NC42 here.. my favourite highlight is Blanc Type.  I definitely tend to prefer matte highlights and it's perfect, blends easily and it doesn't take much.


----------



## moondeva (Mar 3, 2010)

I am distinctly cool toned so my recs may not translate immediately to your skin but I thought I'd still add my tuppence worth incase it helps anyone reading this thread. I wear Sleek Natural Look foundation in Sepia (equivalent to MAC NW43/45).

Funnily enough I use my everyday concealer (NYX concealer in a jar Nutmeg) when defining my brows and that is perfect as a natural 'lift' to that area without adding shimmer, light or 'glow'. A shade or two lighter would be just too porntastic for my taste. I truly fear the highlighter glow. 
	

	
	
		
		

		
			





If you really want to use shadows I recommend Max Factor Earth Spirits eyeshadow in Almond. This is a wonderful matte, sheer but buildable soft almond beige/brown. I think the MAC equivalent of this is Bisque (though I haven't had an opportunity to compare them as yet). MAC Blanc-type maybe a better option for your colouring though.

On the rare occasions that I do want a subtle gleam on my browbone, but still not enough to compete with the shimmer or colour on my eyelids I reach for MAC Grain. This is a subtle sleeper love for me. When I first bought it I thought I was crazy cause it didn't show up like Shroom or Ricepaper on me (Ricepaper is a little too yellow on me, though it does pop!). 
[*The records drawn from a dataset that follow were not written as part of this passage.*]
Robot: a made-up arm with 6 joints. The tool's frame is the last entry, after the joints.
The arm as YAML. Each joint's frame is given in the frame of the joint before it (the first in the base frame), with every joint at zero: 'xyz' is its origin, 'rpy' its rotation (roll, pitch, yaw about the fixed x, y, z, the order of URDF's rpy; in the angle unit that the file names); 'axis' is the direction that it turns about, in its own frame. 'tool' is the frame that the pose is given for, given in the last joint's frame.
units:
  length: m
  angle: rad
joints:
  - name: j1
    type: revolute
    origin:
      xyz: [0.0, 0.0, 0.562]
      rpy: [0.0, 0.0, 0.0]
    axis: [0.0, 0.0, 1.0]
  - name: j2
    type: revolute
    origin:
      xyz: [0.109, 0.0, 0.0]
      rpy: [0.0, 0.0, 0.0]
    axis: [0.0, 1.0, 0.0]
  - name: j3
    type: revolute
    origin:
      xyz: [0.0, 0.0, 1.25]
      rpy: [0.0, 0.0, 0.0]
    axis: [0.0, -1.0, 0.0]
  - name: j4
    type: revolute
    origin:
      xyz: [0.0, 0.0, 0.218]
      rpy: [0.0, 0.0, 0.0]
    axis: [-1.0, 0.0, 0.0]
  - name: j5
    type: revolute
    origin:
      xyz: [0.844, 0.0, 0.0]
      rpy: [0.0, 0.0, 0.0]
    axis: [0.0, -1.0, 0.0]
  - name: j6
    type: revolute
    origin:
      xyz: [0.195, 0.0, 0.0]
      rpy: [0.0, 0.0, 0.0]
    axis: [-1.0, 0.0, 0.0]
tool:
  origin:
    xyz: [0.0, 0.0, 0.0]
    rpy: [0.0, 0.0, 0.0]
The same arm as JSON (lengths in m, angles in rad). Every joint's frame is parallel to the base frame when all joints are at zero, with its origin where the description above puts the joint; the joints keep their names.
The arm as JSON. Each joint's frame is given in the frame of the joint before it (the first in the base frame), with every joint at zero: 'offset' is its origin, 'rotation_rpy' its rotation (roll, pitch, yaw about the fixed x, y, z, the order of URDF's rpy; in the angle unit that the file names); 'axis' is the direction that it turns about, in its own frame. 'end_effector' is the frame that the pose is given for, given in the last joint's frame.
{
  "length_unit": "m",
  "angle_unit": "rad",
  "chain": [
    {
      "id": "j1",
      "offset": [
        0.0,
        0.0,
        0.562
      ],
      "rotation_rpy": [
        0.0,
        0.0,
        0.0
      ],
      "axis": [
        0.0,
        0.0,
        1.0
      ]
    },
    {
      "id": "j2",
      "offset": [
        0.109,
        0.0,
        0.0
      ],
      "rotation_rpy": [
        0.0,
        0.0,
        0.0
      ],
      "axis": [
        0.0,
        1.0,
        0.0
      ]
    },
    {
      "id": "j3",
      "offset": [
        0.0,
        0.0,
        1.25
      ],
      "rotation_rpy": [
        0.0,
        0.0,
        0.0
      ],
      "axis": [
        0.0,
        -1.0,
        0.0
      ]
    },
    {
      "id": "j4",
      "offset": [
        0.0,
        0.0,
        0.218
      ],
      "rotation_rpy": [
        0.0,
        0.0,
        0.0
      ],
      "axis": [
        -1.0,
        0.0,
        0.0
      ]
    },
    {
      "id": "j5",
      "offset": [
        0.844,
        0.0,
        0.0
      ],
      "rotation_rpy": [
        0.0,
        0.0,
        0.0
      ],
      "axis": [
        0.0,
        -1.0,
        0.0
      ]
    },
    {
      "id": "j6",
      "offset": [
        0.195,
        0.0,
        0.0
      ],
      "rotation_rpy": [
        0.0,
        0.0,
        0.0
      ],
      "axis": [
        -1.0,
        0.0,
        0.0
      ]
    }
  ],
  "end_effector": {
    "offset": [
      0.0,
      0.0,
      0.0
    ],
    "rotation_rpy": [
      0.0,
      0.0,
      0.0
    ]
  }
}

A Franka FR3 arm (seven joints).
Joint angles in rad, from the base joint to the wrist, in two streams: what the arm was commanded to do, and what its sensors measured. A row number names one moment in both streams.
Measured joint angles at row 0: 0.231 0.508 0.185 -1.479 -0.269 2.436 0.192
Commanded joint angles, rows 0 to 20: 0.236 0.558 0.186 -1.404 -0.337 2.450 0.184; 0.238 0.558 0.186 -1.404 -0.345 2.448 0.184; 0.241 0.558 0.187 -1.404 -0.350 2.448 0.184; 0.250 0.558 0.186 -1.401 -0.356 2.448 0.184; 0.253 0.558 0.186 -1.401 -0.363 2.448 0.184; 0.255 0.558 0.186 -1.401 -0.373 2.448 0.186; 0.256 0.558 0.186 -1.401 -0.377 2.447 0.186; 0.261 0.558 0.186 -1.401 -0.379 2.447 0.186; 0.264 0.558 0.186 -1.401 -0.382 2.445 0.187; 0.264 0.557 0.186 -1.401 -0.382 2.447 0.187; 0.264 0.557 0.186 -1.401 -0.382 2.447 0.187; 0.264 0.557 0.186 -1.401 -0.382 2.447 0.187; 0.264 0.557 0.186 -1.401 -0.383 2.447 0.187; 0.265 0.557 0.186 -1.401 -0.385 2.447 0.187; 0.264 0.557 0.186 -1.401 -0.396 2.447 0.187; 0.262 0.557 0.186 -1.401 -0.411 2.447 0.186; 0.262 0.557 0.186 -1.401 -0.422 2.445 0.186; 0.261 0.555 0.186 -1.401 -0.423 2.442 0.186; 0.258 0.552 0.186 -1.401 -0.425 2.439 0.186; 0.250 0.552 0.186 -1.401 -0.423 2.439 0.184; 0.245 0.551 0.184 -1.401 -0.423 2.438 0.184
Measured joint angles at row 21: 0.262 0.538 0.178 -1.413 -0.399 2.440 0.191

Anyway, I rediscovered it recently and love how perfectly understated it is. I can wear it day or night without looking like a wannabe pornstar at an audition. It provides a subtle, supportive glow to my brow bone completing my eye looks whilst allowing the main eye colours to shine. 

Hope that helps a little. Do let us know if and when you do find one you love.


----------



## machonesty (Mar 3, 2010)

ita arena or soba. i think both are satin finish


----------